Kamaruzzaman lawyers don’t want haste in review disposal

Convicted war criminal Mohammad Kamaruzzaman’s lawyers have said they do not want the review petition on the death penalty awarded to the Jamaat leader to be heard in haste.

Suliman NiloySuliman Niloybdnews24.com
Published : 5 March 2015, 04:27 PM
Updated : 6 April 2015, 01:41 PM

The Jamaat-e-Islami leader’s lawyer Joynal Amin Tuhin filed the review petition just after 11am on Thursday, the 14th day since the International Crimes Tribunal issued the death warrant.
 
The petition was recorded just after 1pm.
 
Before submitting the petition, Kamaruzzaman’s lawyers Khandaker Mahbub Hossain, Tajul Islam and Shishir Monir held a press conference on the review petition.
 
Khandaker, also the SCBA president and the adviser to BNP chief Khaleda Zia, said: “Thousands of cases are pending. Many cases in which death penalties had been awarded are also pending.”
 
“There is no compulsion for prompt disposal of the review petition here,” he added.
 

Khandaker hoped the court would not be in a hurry to dispose of Kamaruzzaman’s plea.
“Tension is prevailing in the country. We the lawyers cannot stay home at night. Many are worried,” he said.
In another press conference, Attorney General Mahbubey Alam said the verdict on convicted war criminal Abdul Quader Molla, who has been already hanged, had suggested prompt disposal of review petitions.
He said: “It is said there (in the verdict) that it’s not an appeal. It’s not a matter for re-hearing. This (review) provision is there so that the court can rectify if it had made any mistake.”
“No law provides for review. Only verdict provides for it. The same verdict says it (review petition) has to be disposed of promptly,” he added.
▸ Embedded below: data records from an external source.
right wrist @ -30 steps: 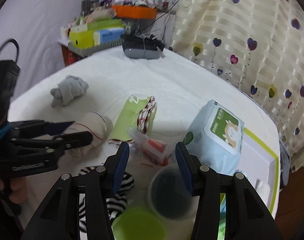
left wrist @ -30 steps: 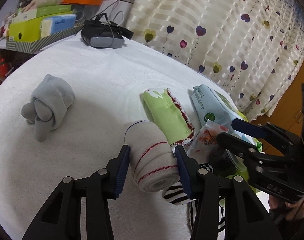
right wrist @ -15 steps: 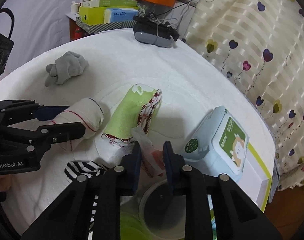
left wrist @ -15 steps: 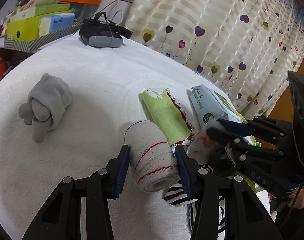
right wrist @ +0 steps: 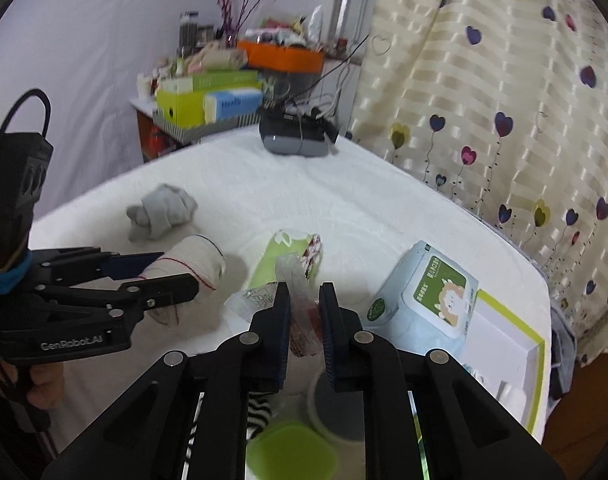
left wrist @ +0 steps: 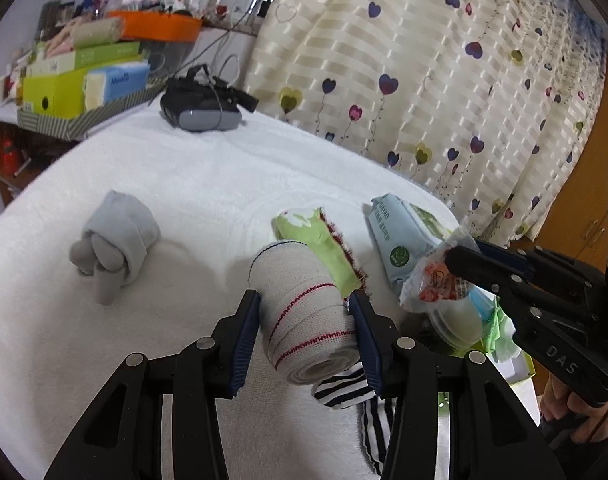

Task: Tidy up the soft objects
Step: 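Carry bandage roll in left tool while right tool carries the bag to the box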

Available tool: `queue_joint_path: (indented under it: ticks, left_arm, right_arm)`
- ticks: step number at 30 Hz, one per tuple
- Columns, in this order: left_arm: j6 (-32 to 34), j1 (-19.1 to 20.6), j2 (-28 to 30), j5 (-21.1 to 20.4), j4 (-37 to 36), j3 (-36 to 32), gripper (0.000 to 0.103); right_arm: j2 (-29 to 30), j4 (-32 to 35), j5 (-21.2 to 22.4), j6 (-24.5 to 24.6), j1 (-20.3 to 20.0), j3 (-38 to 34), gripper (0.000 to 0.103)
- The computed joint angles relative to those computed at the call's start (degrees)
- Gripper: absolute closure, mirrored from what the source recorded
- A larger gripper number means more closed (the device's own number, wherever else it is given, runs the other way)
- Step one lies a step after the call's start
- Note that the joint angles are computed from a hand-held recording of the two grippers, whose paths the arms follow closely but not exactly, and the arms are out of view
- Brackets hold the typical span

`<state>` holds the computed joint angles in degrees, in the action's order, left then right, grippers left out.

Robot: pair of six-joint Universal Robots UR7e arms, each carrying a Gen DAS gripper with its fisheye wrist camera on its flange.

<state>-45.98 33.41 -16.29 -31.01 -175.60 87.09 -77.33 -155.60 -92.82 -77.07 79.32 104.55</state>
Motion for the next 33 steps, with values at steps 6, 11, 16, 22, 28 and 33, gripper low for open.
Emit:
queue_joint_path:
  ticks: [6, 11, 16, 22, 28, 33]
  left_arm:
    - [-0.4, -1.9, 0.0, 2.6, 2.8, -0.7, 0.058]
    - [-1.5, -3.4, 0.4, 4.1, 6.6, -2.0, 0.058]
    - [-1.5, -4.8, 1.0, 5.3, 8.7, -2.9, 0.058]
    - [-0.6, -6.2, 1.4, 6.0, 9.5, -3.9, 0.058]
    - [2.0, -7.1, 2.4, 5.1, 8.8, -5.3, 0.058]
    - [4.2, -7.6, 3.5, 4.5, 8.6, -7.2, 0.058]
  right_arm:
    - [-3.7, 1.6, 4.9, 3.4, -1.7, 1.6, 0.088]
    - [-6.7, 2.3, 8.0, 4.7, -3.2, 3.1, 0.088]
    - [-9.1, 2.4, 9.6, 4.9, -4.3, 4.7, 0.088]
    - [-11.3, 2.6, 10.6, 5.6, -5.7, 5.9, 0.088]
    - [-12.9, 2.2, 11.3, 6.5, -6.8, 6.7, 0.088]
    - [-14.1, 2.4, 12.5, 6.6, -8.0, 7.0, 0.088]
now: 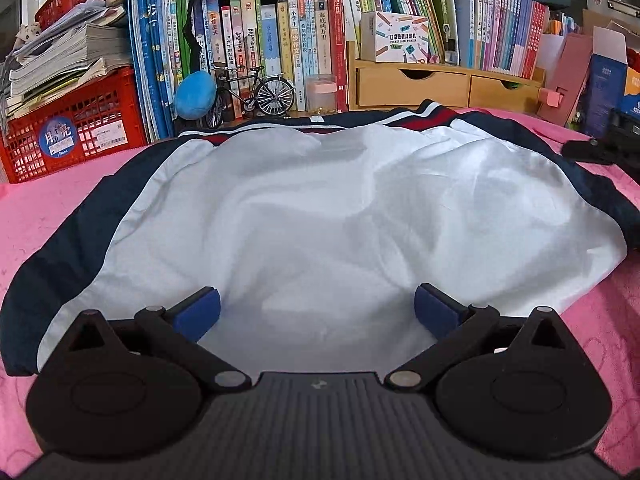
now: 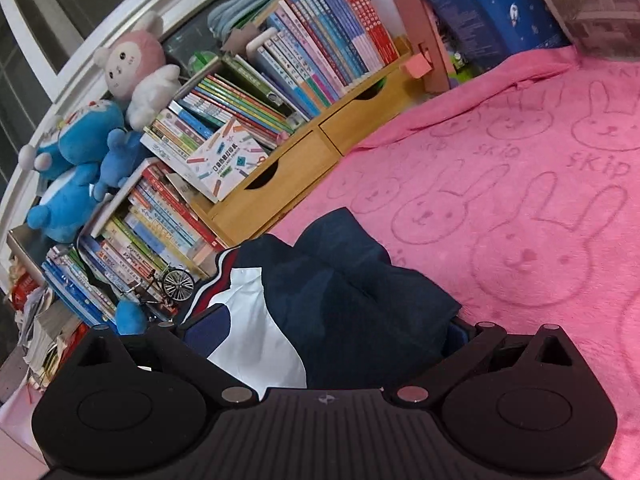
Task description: Fold clothes
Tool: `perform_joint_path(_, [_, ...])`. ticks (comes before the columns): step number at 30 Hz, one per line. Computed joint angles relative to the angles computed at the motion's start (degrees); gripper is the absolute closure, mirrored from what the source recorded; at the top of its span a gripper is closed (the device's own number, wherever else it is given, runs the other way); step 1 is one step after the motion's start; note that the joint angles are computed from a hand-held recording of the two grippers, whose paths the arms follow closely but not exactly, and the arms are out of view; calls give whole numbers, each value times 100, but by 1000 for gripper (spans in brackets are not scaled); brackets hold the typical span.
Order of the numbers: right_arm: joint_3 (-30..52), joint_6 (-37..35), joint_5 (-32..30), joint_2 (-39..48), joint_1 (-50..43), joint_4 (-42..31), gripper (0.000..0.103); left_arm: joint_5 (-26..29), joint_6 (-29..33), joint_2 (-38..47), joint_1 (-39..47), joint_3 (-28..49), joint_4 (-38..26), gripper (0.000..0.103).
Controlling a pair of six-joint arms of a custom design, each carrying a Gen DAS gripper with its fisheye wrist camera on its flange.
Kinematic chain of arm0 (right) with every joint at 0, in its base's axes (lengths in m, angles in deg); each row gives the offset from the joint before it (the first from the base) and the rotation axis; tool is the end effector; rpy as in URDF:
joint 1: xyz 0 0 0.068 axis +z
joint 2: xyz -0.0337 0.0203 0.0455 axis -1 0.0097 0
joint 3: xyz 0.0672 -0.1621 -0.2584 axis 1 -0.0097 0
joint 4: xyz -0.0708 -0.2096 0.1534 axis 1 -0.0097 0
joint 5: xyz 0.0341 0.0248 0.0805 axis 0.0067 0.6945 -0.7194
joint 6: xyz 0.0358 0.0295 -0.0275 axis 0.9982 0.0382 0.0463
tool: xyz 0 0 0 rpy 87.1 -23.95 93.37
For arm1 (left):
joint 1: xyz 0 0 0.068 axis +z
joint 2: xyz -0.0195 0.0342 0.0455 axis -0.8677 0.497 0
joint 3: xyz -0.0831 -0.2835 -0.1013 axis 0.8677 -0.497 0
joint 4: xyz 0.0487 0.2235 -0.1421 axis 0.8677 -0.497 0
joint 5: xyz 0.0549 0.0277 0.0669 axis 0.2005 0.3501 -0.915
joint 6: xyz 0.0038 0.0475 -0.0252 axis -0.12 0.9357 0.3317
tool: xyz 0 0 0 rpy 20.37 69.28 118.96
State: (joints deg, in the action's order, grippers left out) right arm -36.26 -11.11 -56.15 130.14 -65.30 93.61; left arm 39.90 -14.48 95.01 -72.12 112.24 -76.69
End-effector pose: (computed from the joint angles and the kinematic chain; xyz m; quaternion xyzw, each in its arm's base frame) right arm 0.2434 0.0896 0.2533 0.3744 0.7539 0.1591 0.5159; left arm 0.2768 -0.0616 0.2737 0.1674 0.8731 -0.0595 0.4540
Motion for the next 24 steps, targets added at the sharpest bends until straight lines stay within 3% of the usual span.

Kamaruzzaman had been sentenced to death by the International Crimes Tribunal (ICT)-2 in May 2013 after it found him guilty of five of the seven charges levelled against him by the prosecution.
 
He was the acting president of the Islami Chhatra Sangha in Mymensingh in 1971 and ‘chief organiser’ of the Al Badr in the region during the 1971 Liberation War.
 
Vigilante militia Al Badr had been formed to help the Pakistan army thwart Bangladesh’s freedom struggle, the court observed.
 
Kamaruzzaman was awarded death on two charges - the murder of Golam Mostafa and the killing of 120 men and the raping of women at Sohagpur village at Sherpur’s Nalitabari on July 25, 1971.
 
The Appellate Division upheld his death sentence in its verdict in Nov, 2014. But it reduced the death sentence awarded for the murder of Golam Mostafa to life.

The three judges of the ICT-2 signed his death warrant on Feb 19 after the release of the Supreme Court’s full verdict. The death warrant was read out to Kamaruzzaman after it was sent to prison.